現に、ホルス公爵殿下の記事はキャサリンとの記事と、フェリペ殿下と共に遅れて参加したことにしか触れられていない。


「王国は友好国として真っ先に上げられる国だけど、災害により遅れてやってきた2大派閥の争いは、クロッカの上げた声を受けて、各派閥内は混沌としていた。圧倒的に改革派有利と見られていたけど、伝統があり影響力の大きいランデルヤード侯爵家と、長く騎士達を束ねてきたウィルナー公爵家が保守派に残り、2大派閥の対立は本格的に表面化し始めたところ。しかもそこに派閥に囚われずに行われている夫人達のストライキ。その女性たちの革命運動の中のアガトン殿下の留学は不安視されているのも事実。皇帝陛下の命による情報統制で出来上がった記事だから不自然に感じるのよ」



大きく分けるならばこの革命運動に参加している婦人たちは改革派となる。
当主が保守派に属していても勇気ある者は声を上げて革命運動活動をしている。
貴族達の裁量で任されていた部分にメスを入れ、王国としての法制度を固めていきたい改革派の中でも、女性の社会進出に否定的な者は多く、中立派として流動的な立ち位置に属するものも増えているのも事実だった。


「情報統制…ですか。意外ですし初めて聞きました」


「僕も不安視しているのは宮廷内だけだと思っていたよ」


王族の1人であるアガトンが知覚していないならば、クロッカが知り得るはずもなかった。



「剣術もいいですが、王国ではもう少し勉強も頑張って下さいね。報道の自由というのは王国の方が進んでいるのは確かです。しかし王国ではその分利権が絡んでおり、情報の取捨選択が必要です。新聞社に出資しているのは誰なのか、記者はどういう人間なのかによって記事の正確性を疑う事も必要です」


「記事の書き方によっては扇動者になれるわけか。情報統制と言っても王領内に留まる。他の領地の新聞も見てみたいものだね」


「本当ですね。
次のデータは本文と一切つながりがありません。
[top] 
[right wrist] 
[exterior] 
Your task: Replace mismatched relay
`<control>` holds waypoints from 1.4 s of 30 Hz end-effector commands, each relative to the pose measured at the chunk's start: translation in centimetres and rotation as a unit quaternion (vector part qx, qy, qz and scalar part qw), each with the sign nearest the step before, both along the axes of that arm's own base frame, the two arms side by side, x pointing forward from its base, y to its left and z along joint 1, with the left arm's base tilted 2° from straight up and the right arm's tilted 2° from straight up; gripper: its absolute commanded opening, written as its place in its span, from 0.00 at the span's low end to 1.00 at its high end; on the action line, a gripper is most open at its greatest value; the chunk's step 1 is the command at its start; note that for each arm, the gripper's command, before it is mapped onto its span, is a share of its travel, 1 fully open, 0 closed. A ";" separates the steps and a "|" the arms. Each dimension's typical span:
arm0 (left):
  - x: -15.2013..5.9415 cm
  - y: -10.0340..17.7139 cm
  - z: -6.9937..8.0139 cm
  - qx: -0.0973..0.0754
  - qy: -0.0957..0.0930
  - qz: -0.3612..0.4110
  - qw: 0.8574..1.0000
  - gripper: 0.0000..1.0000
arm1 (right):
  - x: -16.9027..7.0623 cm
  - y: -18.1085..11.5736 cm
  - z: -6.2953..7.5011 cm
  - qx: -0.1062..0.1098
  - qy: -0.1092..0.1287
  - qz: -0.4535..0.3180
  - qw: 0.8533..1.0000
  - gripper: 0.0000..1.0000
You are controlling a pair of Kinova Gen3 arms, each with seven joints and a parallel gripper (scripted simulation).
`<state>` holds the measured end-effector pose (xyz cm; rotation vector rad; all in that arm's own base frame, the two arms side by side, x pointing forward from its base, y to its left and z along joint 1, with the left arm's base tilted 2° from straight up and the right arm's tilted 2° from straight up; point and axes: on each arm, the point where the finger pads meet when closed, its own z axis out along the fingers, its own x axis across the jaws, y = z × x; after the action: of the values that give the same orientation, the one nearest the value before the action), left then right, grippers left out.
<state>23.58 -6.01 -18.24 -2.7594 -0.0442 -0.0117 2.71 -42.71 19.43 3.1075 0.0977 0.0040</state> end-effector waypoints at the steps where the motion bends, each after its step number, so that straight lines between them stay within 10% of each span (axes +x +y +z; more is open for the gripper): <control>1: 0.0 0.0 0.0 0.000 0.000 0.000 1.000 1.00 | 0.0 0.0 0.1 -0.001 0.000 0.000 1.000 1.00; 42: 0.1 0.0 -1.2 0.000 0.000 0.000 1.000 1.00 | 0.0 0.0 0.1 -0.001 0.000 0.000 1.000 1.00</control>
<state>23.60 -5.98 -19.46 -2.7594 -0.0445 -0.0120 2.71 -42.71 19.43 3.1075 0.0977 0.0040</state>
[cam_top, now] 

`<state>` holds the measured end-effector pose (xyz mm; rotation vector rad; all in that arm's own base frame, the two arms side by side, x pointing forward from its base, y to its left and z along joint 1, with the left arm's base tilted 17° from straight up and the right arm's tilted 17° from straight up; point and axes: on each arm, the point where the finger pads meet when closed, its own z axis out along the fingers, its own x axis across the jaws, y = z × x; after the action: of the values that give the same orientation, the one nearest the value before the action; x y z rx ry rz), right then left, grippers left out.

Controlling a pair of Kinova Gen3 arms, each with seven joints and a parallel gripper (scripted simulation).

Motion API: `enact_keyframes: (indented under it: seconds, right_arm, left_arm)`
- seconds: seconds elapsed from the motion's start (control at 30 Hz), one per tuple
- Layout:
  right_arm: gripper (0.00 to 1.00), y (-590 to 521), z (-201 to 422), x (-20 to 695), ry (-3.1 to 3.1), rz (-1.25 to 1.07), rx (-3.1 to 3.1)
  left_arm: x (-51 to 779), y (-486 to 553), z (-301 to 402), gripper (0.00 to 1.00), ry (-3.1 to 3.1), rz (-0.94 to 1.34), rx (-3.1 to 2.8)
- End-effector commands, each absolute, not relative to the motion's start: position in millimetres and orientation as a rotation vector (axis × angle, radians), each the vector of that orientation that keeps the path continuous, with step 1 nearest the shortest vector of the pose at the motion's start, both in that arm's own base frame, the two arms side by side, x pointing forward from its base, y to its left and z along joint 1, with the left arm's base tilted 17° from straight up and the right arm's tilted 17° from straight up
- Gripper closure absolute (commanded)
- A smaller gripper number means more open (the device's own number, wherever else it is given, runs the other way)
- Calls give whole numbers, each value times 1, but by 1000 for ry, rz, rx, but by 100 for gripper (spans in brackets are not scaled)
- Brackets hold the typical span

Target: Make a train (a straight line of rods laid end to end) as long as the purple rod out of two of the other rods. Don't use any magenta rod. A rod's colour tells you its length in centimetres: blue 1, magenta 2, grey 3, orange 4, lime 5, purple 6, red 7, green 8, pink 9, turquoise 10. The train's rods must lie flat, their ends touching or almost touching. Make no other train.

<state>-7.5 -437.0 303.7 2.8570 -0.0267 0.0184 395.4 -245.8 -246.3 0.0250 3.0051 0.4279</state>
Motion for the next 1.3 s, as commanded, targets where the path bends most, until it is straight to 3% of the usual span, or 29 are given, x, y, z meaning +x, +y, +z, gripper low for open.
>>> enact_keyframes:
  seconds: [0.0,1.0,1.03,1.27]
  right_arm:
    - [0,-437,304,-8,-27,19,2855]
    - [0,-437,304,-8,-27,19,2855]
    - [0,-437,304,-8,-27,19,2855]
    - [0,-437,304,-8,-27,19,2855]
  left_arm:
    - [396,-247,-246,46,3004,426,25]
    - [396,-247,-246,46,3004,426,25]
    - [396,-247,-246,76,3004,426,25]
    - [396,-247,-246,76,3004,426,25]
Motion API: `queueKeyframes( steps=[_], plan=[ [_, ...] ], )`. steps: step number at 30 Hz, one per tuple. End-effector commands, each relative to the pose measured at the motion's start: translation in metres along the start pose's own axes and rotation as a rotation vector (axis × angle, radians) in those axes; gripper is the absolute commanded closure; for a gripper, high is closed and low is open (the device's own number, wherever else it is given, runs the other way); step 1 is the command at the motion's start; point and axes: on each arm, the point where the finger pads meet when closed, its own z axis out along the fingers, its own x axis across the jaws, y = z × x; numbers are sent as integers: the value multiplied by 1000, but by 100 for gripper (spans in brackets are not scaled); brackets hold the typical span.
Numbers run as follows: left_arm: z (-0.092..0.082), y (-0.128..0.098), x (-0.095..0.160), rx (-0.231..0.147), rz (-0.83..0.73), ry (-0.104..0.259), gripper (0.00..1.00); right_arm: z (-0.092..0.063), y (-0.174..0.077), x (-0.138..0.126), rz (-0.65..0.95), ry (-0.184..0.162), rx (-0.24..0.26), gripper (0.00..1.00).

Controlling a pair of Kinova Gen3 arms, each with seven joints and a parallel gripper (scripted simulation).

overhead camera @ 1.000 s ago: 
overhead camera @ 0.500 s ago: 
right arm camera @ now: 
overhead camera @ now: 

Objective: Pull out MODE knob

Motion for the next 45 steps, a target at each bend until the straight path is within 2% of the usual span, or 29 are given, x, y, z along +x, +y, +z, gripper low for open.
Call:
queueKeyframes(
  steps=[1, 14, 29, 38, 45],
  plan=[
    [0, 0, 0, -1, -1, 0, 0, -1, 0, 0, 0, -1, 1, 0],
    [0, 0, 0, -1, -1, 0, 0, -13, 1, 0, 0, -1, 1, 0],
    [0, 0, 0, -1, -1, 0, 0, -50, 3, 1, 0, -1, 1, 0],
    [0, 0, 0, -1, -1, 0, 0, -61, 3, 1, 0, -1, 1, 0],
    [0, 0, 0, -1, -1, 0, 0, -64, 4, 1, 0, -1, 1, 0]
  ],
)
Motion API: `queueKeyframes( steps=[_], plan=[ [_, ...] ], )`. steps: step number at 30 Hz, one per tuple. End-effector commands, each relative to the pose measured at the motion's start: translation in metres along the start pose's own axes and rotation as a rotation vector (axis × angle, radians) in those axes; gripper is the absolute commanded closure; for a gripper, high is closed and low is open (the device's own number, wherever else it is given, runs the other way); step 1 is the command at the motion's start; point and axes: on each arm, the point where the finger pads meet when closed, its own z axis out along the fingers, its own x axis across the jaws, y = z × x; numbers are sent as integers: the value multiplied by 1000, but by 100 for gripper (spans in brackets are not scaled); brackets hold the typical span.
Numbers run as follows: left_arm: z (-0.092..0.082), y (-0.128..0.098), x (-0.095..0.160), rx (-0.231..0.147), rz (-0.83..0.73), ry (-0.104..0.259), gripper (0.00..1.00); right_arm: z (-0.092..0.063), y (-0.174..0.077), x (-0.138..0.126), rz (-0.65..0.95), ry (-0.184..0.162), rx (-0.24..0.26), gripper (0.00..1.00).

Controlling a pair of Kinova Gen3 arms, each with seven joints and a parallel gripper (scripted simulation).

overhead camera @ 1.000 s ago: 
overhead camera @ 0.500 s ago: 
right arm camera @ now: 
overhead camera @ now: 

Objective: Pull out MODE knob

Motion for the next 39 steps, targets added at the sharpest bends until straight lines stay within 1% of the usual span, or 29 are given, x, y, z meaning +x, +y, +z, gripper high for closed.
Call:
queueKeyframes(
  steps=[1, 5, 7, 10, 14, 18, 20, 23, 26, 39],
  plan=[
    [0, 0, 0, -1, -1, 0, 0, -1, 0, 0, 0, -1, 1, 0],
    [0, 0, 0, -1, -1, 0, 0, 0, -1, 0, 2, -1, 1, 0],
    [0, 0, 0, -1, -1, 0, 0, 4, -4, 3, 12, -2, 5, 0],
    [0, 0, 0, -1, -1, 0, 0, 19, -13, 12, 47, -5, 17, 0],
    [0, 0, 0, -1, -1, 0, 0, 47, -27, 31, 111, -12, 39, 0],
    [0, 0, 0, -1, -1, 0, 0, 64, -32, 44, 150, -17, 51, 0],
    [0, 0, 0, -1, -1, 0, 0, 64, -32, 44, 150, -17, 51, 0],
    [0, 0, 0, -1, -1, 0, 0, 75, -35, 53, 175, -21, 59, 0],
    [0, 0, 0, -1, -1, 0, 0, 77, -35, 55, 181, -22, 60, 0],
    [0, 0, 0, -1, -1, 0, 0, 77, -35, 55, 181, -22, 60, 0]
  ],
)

王国では当たり前に記事の正確性に疑問を持って紙面の比較をしていましたが、帝国内ではあまり気にしたことがありませんでした」


帝国内の新聞社は少なく、各地域に密着している地方紙と、帝国内の最新情報が載る帝国が出資している新聞の2種類で、大きい街ではもう一社増えることもあるが、稀なことだ。



「偏向報道に気を付けているつもりでも、多方面から見た報道が他になければ、その記事が真実だと判断してしまうのも無理はない話ね。比較対象がないのだもの。小さな報道規制があるだけだけど、基本的には皇帝陛下の意思を汲んだ偏向報道と言われるものよ」



旅をして回るくらいの大きな領地となった王領内では、情報統制も必要なのかもしれない。
それを否定するつもりはないが、正しく認識できていると思っていた事象も、別の角度から考え直さなければいけないこともあるのかもしれないと冷や汗を感じた。